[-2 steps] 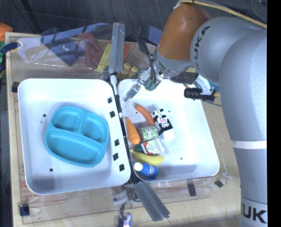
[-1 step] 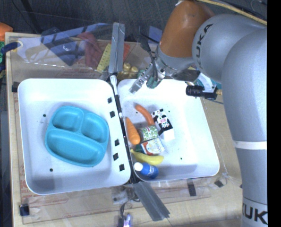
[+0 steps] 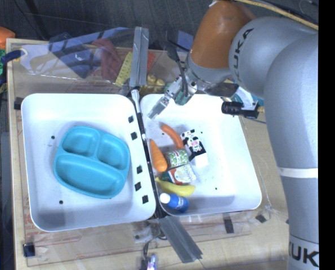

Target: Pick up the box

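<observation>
White plastic forms 2 shallow bins side by side on the bench. The left bin (image 3: 38,151) holds 1 thing, a blue tray (image 3: 92,161) with 3 compartments, lying flat near its middle. The right bin (image 3: 235,151) holds a cluster of small items packed toward its left and front part: an orange carrot (image 3: 158,156) along the divider, a red-orange sausage-shaped piece (image 3: 172,135) just above it, a black-and-white cow-patterned box (image 3: 193,145) with a white end, a green and red packet (image 3: 179,166) touching the carrot, a yellow banana (image 3: 177,188) below the packet, and a bottle with a blue body (image 3: 174,202) against the front wall.

The gripper (image 3: 159,108) hangs over the back left corner of the right bin, close to the divider, with its pale fingers slanting down and to the left from the wrist. How far the jaws stand apart cannot be told from this view, as the fingers overlap into 1 pale shape. Nothing shows between them, and they appear to be above the bin floor, touching none of the items.

The box lies forward and to the right of the jaws, apart from them, with the sausage-shaped piece between it and the fingertips. It rests on the bin floor, its left side near the packet.
</observation>
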You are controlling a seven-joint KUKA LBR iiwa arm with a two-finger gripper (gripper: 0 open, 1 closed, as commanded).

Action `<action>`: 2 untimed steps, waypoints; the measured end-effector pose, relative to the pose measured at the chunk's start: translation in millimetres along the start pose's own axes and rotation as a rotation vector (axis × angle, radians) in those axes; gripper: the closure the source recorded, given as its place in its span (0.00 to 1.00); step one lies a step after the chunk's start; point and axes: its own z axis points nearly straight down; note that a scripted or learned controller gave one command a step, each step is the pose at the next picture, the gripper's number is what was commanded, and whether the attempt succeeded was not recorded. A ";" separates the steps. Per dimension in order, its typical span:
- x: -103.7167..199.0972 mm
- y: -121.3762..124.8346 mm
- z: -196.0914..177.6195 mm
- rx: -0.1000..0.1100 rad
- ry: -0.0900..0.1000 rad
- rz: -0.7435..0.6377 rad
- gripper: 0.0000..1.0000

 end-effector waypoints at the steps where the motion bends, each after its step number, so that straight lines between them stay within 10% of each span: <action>1: -1.1 0.7 -10.8 -0.002 -0.005 -0.004 1.00; 2: -1.0 0.8 -10.7 -0.002 -0.005 -0.004 0.00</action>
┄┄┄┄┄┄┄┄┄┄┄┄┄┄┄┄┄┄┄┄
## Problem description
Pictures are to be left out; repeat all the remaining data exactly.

## Written answer
[-2 steps] 
[-1 step] 
[+0 steps] 

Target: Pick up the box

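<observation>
White plastic forms 2 shallow bins side by side on the bench. The left bin (image 3: 38,151) holds 1 thing, a blue tray (image 3: 92,161) with 3 compartments, lying flat near its middle. The right bin (image 3: 235,151) holds a cluster of small items packed toward its left and front part: an orange carrot (image 3: 158,156) along the divider, a red-orange sausage-shaped piece (image 3: 172,135) just above it, a black-and-white cow-patterned box (image 3: 193,145) with a white end, a green and red packet (image 3: 179,166) touching the carrot, a yellow banana (image 3: 177,188) below the packet, and a bottle with a blue body (image 3: 174,202) against the front wall.

The gripper (image 3: 159,108) hangs over the back left corner of the right bin, close to the divider, with its pale fingers slanting down and to the left from the wrist. How far the jaws stand apart cannot be told from this view, as the fingers overlap into 1 pale shape. Nothing shows between them, and they appear to be above the bin floor, touching none of the items.

The box lies forward and to the right of the jaws, apart from them, with the sausage-shaped piece between it and the fingertips. It rests on the bin floor, its left side near the packet.
</observation>
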You are controlling a seven-joint KUKA LBR iiwa arm with a two-finger gripper (gripper: 0 open, 1 closed, as commanded).

Action `<action>`: 2 untimed steps, waypoints; the measured end-effector pose, relative to the pose measured at the chunk's start: translation in millimetres along the start pose's own axes and rotation as a rotation vector (axis × angle, radians) in those axes; gripper: the closure the source recorded, given as its place in its span (0.00 to 1.00); step one lies a step after the chunk's start; point and axes: its own z axis points nearly straight down; note that a scripted or learned controller gave one command a step, each step is the pose at the next picture, the gripper's number is what was commanded, and whether the attempt succeeded was not recorded. A ";" separates the steps. Per dimension in order, its typical span:
- x: -103.7167..199.0972 mm
- y: -121.3762..124.8346 mm
- z: -196.0914..177.6195 mm
- rx: -0.1000..0.1100 rad
- ry: -0.0900..0.1000 rad
- rz: -0.7435..0.6377 rad
- gripper: 0.0000..1.0000

 end-effector waypoints at the steps where the motion bends, each after its step number, so that straight lines between them stay within 10% of each span: <action>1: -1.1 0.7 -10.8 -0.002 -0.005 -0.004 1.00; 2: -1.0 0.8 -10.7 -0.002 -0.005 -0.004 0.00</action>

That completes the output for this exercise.